▶ WHAT THE EXERCISE ASKS:
What follows is a listing; restate every line of it word for word.

Start of INFORMATION PROVIDED

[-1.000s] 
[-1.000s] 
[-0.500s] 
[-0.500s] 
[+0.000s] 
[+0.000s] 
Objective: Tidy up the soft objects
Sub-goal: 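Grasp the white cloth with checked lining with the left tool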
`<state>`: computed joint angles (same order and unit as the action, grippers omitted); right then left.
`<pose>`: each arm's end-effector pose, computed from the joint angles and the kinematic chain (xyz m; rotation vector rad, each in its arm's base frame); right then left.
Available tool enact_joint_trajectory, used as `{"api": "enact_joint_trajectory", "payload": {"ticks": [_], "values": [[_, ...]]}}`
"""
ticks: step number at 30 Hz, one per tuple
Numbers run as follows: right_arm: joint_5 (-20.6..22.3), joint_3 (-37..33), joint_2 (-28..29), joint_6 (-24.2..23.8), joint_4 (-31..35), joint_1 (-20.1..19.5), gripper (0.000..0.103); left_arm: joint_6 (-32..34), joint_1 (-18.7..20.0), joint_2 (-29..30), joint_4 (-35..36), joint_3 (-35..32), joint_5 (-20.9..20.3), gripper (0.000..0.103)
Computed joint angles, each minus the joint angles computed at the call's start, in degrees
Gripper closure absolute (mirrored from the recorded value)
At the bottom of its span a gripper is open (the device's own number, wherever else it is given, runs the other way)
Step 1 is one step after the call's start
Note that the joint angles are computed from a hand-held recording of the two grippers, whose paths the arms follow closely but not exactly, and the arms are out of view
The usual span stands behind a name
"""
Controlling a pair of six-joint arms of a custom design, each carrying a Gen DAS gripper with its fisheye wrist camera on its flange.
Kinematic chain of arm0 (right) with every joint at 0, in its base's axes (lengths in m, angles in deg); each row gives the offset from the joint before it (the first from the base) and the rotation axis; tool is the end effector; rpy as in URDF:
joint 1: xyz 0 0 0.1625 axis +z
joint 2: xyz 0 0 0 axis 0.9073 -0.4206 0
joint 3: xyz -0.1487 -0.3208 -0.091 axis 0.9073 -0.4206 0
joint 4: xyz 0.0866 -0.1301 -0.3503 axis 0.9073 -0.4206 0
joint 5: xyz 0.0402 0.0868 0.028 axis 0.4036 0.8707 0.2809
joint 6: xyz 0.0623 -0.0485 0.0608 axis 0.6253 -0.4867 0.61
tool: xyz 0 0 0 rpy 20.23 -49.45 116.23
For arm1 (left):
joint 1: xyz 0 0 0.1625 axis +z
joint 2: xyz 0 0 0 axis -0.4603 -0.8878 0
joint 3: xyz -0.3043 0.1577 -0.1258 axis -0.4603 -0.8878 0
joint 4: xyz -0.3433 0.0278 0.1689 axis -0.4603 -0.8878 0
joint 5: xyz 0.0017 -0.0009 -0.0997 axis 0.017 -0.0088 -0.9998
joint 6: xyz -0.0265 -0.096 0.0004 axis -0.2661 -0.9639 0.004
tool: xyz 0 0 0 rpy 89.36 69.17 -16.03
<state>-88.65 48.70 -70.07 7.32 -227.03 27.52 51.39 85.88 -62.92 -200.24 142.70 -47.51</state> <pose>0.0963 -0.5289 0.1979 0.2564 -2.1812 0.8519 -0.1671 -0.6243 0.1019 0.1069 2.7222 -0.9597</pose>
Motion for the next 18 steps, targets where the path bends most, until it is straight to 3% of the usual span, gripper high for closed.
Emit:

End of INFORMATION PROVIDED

▶ ANSWER TO THIS TASK:
[-1.000s] 
[-1.000s] 
[-0.500s] 
[-0.500s] 
[+0.000s] 
[+0.000s] 
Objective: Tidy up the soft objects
Sub-goal: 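Grasp the white cloth with checked lining with the left tool
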`<state>`: computed joint angles (same order and unit as the action, grippers omitted); right then left.
`<pose>`: each arm's end-effector pose, computed from the joint angles and the kinematic chain (xyz m; rotation vector rad, each in its arm's base frame); right then left.
Available tool enact_joint_trajectory, used as `{"api": "enact_joint_trajectory", "payload": {"ticks": [_], "values": [[_, ...]]}}`
"""
ticks: step number at 30 Hz, one per tuple
Numbers run as follows: right_arm: joint_5 (-20.6..22.3), joint_3 (-37..33), joint_2 (-28..29), joint_6 (-24.2..23.8), joint_4 (-31..35), joint_1 (-20.1..19.5), gripper (0.000..0.103); left_arm: joint_6 (-32..34), joint_1 (-18.7..20.0), joint_2 (-29..30), joint_4 (-35..36), joint_3 (-35..32), joint_5 (-20.9..20.3), gripper (0.000..0.103)
Computed joint angles, each minus the joint angles computed at the call's start, in degrees
Gripper closure absolute (mirrored from the recorded value)
At the bottom of its span a gripper is open (the device's own number, wherever else it is given, runs the other way)
Step 1 is one step after the call's start
Note that the joint angles are computed from a hand-held recording of the two grippers, whose paths the arms follow closely but not exactly, and the arms are out of view
The usual span stands behind a name
"""
Controlling a pair of six-joint arms of a custom design, each carrying a Gen DAS gripper with its fisheye wrist camera on its flange.
Kinematic chain of arm0 (right) with every joint at 0, in its base's axes (lengths in m, angles in deg); each row gives the offset from the joint before it (the first from the base) and the rotation axis; tool is the end effector; rpy as in URDF:
joint 1: xyz 0 0 0.1625 axis +z
joint 2: xyz 0 0 0 axis 0.9073 -0.4206 0
joint 3: xyz -0.1487 -0.3208 -0.091 axis 0.9073 -0.4206 0
joint 4: xyz 0.0866 -0.1301 -0.3503 axis 0.9073 -0.4206 0
joint 5: xyz 0.0402 0.0868 0.028 axis 0.4036 0.8707 0.2809
joint 6: xyz 0.0623 -0.0485 0.0608 axis 0.6253 -0.4867 0.61
tool: xyz 0 0 0 rpy 20.23 -49.45 116.23
For arm1 (left):
joint 1: xyz 0 0 0.1625 axis +z
joint 2: xyz 0 0 0 axis -0.4603 -0.8878 0
joint 3: xyz -0.3043 0.1577 -0.1258 axis -0.4603 -0.8878 0
joint 4: xyz -0.3433 0.0278 0.1689 axis -0.4603 -0.8878 0
joint 5: xyz 0.0017 -0.0009 -0.0997 axis 0.017 -0.0088 -0.9998
joint 6: xyz -0.0265 -0.096 0.0004 axis -0.2661 -0.9639 0.004
tool: xyz 0 0 0 rpy 89.36 69.17 -16.03
<state>-88.65 48.70 -70.07 7.32 -227.03 27.52 51.39 85.88 -62.92 -200.24 142.70 -47.51</state> <pose>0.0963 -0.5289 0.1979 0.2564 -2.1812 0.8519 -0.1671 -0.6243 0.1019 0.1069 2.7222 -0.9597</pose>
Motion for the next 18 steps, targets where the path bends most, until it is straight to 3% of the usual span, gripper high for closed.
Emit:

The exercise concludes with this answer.